И вот тут я начала плакать. И плакала потом все девять дней.
Почему плакала? Наверное, потому, что все оказалось правдой. Оказалось, все эта красота, которую я знала по картинкам в книжках, – существует. Она лежала на солнце, толпилась колоннами, била фонтанами, вздымалась куполами, валялась в руинах – она была на самом деле! Она струилась водопадами цветов, свисая с оград, врезалась в небо башнями зАмков на каждом холме вдоль дороги, по которой несся наш автобус, краснела черепичными крышами сбившихся в стаю сельских домов, пахла пиццей из двери каждой уличной забегаловки и звучала на всех площадях под пальцами уличных музыкантов. А эти пинии с шарами плотно сбитой хвои… А эти черные кипарисы, выстреливающие точно вверх … Это был оглушительный другой мир, абсолютно живой, настоящий и роскошный.
Посреди этого пиршества лениво слонялись или деловито бегали какие-то странные местные жители. Не поднимая глаз, они сновали мимо всех сокровищ европейской культуры и богатств южной природы. Они небрежно опирались о постаменты скульптур Донателло и – о, Господи! – гасили о них окурки сигарет…
Девять дней бо́льшая часть нашей группы не спала по ночам. Дефицит времени гнал нас ночью на улицы, и мы бродили и бродили, время от времени присаживались на какие-то парапеты или прямо на землю, изнемогая от усталости. Лишь бы насытиться этой незнакомой прекрасной жизнью, которая так контрастировала с нашей обычной. Боюсь, всю силу этого контраста может понять лишь тот, кто жил в ту пору в России.
Мои несчастные глаза, красные от бессонницы, переполненные уроками итальянской красоты, принялись заново переоценивать весь мир классической живописи, что стало еще одной причиной для слез. Этот мир, который я знала по репродукциям и отчасти по экспозиции Пушкинского и Эрмитажа, рушился с катастрофической скоростью. Почти все, с чем я встретилась в залах Питти и Уфицци, в музеях Ватикана, было мне знакомо.
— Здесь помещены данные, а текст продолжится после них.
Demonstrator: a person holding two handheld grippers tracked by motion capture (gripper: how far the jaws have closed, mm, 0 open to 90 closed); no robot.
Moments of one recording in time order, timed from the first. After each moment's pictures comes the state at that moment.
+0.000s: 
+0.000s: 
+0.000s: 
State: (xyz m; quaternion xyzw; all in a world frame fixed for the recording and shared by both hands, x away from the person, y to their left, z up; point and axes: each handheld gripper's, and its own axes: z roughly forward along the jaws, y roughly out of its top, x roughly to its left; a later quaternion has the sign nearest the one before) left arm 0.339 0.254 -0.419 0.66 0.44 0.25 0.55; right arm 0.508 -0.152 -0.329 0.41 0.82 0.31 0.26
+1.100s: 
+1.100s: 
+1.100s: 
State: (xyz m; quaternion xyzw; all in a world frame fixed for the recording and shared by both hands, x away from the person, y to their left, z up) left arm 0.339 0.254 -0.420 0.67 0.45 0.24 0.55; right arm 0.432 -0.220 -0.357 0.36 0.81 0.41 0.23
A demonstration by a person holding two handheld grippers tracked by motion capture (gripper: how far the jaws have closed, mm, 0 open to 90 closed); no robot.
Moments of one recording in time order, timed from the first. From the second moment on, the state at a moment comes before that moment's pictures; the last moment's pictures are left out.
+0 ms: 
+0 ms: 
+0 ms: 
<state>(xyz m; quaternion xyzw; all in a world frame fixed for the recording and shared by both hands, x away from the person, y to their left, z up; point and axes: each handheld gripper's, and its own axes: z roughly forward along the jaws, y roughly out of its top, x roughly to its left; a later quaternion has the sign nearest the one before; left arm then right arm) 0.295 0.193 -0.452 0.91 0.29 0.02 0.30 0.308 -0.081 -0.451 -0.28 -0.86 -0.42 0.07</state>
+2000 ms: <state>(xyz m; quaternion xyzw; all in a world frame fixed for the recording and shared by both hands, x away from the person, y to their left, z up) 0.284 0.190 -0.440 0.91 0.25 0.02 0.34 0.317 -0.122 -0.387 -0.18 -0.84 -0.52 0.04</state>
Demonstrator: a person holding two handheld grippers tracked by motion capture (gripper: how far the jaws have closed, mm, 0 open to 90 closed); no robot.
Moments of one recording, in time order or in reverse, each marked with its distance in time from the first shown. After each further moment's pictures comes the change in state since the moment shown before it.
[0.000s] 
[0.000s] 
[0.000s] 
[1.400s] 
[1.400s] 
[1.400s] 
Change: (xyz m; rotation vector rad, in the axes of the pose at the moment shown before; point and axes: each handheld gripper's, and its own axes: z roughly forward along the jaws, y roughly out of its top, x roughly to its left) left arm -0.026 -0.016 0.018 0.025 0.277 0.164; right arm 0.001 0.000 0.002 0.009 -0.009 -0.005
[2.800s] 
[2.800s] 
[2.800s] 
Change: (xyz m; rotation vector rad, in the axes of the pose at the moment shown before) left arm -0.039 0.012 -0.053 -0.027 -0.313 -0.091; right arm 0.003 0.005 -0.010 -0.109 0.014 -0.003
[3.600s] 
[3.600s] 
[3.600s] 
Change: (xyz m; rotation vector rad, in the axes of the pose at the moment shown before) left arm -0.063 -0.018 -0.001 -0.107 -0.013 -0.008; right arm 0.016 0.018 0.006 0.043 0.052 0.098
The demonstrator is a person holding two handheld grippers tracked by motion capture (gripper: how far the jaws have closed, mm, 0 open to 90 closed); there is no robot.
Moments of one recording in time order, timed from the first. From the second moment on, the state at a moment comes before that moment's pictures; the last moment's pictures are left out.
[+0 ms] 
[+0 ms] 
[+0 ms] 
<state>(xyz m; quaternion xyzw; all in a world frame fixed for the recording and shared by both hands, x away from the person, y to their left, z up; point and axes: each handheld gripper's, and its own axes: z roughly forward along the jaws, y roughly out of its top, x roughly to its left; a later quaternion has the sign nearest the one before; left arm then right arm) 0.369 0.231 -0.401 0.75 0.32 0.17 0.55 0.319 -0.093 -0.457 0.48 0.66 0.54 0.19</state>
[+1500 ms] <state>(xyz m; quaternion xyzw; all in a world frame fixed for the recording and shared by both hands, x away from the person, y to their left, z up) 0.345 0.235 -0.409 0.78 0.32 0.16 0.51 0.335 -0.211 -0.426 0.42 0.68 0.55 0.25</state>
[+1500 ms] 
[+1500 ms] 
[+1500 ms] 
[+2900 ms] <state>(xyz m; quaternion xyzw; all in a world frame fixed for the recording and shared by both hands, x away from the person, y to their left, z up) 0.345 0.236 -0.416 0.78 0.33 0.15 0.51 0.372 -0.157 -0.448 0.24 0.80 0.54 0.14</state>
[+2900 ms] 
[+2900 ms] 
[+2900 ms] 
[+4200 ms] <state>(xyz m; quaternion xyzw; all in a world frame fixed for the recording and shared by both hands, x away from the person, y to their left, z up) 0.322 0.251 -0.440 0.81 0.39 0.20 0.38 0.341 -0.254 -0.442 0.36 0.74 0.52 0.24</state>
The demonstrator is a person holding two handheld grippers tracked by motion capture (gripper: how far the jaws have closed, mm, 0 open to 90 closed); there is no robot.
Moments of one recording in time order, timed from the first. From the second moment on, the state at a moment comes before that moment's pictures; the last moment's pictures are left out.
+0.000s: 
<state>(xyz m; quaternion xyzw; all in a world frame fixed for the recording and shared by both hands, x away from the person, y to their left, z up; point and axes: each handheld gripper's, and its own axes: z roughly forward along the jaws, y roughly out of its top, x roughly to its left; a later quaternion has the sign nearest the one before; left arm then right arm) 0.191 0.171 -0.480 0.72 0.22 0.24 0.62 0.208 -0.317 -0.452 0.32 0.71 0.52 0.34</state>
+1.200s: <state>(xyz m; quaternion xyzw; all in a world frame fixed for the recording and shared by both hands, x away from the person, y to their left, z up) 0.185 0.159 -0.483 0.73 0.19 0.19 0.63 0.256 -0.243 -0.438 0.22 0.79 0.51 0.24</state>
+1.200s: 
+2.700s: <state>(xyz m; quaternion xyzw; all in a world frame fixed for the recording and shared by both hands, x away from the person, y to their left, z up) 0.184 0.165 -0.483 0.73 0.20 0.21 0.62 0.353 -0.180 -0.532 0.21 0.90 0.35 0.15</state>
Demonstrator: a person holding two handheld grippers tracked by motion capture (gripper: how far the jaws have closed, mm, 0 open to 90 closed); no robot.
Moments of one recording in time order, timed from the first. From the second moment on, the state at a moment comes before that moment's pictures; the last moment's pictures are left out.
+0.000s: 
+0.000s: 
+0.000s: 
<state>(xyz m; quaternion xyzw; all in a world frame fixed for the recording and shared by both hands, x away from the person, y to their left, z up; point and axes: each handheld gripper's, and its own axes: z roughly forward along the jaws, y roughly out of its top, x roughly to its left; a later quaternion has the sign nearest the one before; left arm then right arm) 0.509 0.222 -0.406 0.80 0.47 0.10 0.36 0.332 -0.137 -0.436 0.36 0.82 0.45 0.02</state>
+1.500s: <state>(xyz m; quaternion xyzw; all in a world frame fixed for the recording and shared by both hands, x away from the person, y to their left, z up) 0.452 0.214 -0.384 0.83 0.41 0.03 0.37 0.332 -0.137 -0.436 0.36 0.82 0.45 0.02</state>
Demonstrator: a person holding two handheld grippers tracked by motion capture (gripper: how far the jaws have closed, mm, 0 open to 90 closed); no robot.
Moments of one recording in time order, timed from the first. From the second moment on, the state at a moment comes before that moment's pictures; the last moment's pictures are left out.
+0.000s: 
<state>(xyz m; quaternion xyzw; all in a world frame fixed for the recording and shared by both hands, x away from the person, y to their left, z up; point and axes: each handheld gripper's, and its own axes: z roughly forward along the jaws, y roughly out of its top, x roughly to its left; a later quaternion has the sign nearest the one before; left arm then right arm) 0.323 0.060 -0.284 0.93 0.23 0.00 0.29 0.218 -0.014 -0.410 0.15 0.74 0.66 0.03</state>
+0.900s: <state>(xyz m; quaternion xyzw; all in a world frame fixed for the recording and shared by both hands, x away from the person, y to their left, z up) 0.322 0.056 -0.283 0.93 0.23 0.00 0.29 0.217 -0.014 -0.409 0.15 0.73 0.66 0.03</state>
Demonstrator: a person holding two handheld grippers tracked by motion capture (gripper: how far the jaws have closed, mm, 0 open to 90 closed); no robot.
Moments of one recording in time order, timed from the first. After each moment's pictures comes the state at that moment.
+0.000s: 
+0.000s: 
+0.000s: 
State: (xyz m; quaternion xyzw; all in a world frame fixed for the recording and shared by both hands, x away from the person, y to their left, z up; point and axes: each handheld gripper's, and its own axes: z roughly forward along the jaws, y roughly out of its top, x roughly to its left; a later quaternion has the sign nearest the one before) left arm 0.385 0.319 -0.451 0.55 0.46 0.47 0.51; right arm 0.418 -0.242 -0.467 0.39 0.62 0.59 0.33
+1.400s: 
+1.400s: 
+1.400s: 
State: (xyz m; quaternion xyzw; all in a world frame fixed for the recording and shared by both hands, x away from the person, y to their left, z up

Но в оригинале картины и фрески оказались не теми, и не такими, как я ожидала. Обострившееся зрение выдвигало какой-то новый критерий качества, оно требовало гармонии и совершенства, которых не находило в общепризнанных шедеврах. Микельанджело и Рафаэль рухнули сразу, при первом прикосновении глаз к стенам Сикстинской капеллы и Стансам. Пьедестал Леонардо едва удержался за счет рисунков, но живопись вся казалась не то зареставрированной, не то как-то еще испорченной. Ботичелли, Тициан – даже не хочу говорить, что это было. Ходила по залам в состоянии тихого внутреннего воя.